|
|
|
|
|
by krisbolton
92 days ago
|
|
The framing of A/B testing as a "silent experimentation on users" and invoking Meta is a little much. I don't believe A/B testing is an inherent evil, you need to get the test design right, and that would be better framing for the post imo. That being said, vastly reducing an LLMs effectiveness as part of an A/B test isn't acceptable which appears to be the case here. |
|
I disagree in the case of LLMs.
AI already has a massive problem in reproducibility and reliability, and AI firms gleefully kick this problem down to the users. "Never trust it's output".
It's already enough of a pain in the ass to constrain these systems without the companies silently changing things around.
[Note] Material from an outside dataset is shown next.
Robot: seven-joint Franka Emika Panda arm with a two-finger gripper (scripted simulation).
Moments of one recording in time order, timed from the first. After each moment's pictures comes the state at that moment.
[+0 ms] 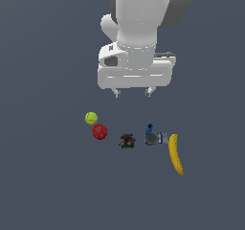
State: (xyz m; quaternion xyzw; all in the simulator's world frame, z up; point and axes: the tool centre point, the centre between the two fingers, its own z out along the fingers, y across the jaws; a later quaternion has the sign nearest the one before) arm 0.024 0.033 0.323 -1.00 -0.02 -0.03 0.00
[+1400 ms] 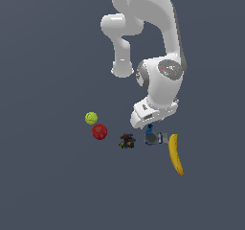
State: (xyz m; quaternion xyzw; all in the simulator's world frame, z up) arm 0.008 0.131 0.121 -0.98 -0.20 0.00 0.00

And this also pretty much ruins any attempt to research Claude Code's long term effectiveness in an organisation. Any negative result can now be thrown straight into the trash because of the chance Anthropic put you on the wrong side of an A/B test.
> That being said, vastly reducing an LLMs effectiveness as part of an A/B test isn't acceptable which appears to be the case here.
The open question here is whether or not they were doing similar things to their other products. Claude Code shitting out a bad function is annoying but should be caught in review.
People use LLMs for things like hiring. An undeclared A-B test there would be ethically horrendous and a legal nightmare for the client.